ABSTRACT

Chapter 1 introduces the sites that spark feminist ideas among pioneering women in the early 1900s and shape the making of the emancipation era. It identifies the historical significance of efforts made by pioneering women who promoted emancipation through physical revolution and cultural education. Physical revolution was attributed to a resistance movement by pioneering women who resisted Dutch colonialism, as exemplified by Marta Christina Tiahahu of the Moluccas (d. 1818), Tjut Njak Dien of Aceh (d. 1908), and Tjut Njak Meutia of Aceh (d. 1910). Likewise, the importance of cultural education was a common concern among pioneering educators, such as Raden Adjeng Kartini (1879–1905), Dewi Sartika (1884–1947), and Rahmah El-Joenesijjah (1900–1969).
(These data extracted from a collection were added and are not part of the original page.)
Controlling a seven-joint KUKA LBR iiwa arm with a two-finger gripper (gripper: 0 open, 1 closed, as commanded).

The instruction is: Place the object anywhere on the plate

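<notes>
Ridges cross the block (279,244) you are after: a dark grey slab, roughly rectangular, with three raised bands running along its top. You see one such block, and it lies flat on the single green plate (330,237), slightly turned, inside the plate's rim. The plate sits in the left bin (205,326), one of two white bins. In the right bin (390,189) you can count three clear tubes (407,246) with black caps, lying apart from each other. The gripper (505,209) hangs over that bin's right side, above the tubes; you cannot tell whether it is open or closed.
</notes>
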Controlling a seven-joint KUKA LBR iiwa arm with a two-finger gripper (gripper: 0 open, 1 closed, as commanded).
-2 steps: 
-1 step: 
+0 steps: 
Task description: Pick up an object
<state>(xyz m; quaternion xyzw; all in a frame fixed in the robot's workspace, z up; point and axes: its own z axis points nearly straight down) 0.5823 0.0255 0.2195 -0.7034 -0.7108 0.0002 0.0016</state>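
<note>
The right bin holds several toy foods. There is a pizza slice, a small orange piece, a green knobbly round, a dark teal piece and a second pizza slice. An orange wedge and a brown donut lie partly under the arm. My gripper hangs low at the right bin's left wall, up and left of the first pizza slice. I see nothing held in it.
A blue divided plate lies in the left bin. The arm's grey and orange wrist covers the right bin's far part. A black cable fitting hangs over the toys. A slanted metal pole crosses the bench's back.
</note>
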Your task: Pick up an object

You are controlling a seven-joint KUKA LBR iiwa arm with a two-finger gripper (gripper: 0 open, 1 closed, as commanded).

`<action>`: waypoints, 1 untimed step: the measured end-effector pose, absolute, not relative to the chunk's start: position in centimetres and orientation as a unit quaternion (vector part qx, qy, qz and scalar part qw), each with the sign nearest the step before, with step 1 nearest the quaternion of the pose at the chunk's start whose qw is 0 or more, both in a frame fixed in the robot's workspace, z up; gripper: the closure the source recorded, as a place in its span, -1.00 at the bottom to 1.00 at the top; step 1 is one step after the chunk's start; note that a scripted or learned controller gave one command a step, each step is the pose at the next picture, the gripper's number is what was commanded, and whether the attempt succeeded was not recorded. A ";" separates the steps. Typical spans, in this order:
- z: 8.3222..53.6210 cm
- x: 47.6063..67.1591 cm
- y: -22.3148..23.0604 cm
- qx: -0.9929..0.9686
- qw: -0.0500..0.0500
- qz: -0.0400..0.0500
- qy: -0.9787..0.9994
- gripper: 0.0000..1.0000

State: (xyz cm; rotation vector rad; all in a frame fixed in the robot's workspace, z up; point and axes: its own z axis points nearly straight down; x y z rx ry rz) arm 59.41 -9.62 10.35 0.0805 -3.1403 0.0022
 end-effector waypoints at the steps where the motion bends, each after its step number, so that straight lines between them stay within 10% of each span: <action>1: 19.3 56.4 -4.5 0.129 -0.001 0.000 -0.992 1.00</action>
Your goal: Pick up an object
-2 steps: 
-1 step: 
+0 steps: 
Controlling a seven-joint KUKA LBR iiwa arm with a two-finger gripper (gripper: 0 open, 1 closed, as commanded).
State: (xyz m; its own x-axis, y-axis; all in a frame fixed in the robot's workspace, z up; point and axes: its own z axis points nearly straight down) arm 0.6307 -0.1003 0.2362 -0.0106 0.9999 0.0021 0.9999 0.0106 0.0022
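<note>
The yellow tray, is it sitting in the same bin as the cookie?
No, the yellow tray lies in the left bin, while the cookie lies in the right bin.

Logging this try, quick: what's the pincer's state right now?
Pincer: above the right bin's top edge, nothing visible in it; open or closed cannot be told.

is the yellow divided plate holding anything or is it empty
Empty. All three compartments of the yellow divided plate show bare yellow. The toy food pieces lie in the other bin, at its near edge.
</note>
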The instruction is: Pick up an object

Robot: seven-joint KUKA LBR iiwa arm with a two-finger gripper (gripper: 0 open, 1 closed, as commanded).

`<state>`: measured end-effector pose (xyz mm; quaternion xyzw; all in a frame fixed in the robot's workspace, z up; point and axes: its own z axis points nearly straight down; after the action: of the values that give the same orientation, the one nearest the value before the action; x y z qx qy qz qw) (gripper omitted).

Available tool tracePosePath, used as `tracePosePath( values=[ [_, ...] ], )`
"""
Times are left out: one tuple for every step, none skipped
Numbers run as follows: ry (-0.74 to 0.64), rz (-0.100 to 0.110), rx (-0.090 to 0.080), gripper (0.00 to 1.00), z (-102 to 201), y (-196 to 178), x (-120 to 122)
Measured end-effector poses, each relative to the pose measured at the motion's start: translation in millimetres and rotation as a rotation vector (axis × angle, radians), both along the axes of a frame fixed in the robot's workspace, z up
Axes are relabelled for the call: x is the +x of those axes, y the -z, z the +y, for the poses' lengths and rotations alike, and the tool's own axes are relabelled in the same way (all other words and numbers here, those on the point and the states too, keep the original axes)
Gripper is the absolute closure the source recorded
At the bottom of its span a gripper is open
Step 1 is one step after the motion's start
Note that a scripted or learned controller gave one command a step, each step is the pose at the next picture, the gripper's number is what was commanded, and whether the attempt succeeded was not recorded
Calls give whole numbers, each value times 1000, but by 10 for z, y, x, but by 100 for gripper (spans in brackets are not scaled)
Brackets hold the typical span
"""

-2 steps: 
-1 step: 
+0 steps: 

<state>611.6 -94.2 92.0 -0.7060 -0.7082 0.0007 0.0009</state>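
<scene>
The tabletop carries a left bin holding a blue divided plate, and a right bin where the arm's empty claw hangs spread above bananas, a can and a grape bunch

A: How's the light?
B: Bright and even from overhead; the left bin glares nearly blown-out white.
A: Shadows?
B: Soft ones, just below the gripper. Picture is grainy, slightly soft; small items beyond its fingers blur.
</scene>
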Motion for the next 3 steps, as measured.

These pioneering women promoted emancipation and progress for women through education within the contexts of colonialism. I use education as one of the sites for women’s emancipation to show the commonality between Indonesian and Western feminism at its early formation. Along with education, I also cite nationalism and Islamic reform as sites for the pursuit of emancipation, not only for individual men and women, but also for the nation. The inclusion of women in nationalist projects, especially within Islamic reform movements such as Aisyiyah (19l7) of Muhammadiyah, Persatuan Islam Istri (Persistri, 1936) of Persatuan Islam (Persis), and Muslimat of Nahdlatul Ulama (NU, l946) undergirds the rediscovery of Islam as a source of progress for Muslim communities. The resignification of Islam as a source of progress linked Islamic reform movements in Indonesia to those in the Middle East. Equally important to mention is the linkage of women’s promotion of emancipation through education in Indonesia to Western feminism. I point to the examples of Raden Adjeng Kartini (1879–1905) and Maria Ullfah (1911–1988) to demonstrate the connectivity of the local and global nexus in women’s movements as well as the changes in women’s access to education. The confluence of efforts made by pioneering women, Islamic reform’s inclusion of women in nationalist projects, and their connectivity to international women’s movements underlies the epistemological formulation of the changing relationship between Islam and feminism. The emerging relationship between Islam and feminism makes up the emancipation era.